Action item:
Your output should be the line with "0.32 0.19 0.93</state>" plus all following lines to the end of the records, exactly as written and nothing more.

(Source material Opens)

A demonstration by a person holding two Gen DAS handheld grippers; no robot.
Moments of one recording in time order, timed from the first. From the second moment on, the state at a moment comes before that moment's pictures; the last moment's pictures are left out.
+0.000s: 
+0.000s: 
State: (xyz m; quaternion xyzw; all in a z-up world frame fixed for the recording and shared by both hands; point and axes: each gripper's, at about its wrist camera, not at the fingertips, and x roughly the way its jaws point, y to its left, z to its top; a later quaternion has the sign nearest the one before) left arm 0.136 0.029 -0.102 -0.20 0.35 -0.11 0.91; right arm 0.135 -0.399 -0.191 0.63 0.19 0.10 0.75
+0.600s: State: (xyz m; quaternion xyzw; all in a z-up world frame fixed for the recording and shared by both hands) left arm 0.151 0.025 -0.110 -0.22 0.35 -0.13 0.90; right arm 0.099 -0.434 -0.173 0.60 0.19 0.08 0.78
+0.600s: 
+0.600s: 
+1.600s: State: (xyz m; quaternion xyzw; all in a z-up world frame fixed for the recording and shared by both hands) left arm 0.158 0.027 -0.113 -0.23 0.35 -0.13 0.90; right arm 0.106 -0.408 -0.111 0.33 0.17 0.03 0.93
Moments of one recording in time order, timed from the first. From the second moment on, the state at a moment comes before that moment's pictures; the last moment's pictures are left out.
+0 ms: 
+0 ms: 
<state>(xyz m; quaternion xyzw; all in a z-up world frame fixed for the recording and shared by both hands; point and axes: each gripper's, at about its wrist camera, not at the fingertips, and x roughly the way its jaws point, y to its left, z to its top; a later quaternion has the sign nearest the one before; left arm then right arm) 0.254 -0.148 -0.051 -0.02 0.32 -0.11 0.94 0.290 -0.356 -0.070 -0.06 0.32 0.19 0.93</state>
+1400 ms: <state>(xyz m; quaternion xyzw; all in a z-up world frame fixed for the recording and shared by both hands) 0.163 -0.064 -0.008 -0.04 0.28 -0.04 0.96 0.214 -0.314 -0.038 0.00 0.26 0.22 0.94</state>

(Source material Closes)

Response box:
<state>(xyz m; quaternion xyzw; all in a z-up world frame fixed for the recording and shared by both hands; point and axes: each gripper's, at about its wrist camera, not at the fingertips, and x roughly the way its jaws point, y to its left, z to its top; a later quaternion has the sign nearest the one before; left arm then right arm) 0.254 -0.148 -0.051 -0.02 0.32 -0.11 0.94 0.290 -0.356 -0.070 -0.06 0.32 0.19 0.93</state>
+1400 ms: <state>(xyz m; quaternion xyzw; all in a z-up world frame fixed for the recording and shared by both hands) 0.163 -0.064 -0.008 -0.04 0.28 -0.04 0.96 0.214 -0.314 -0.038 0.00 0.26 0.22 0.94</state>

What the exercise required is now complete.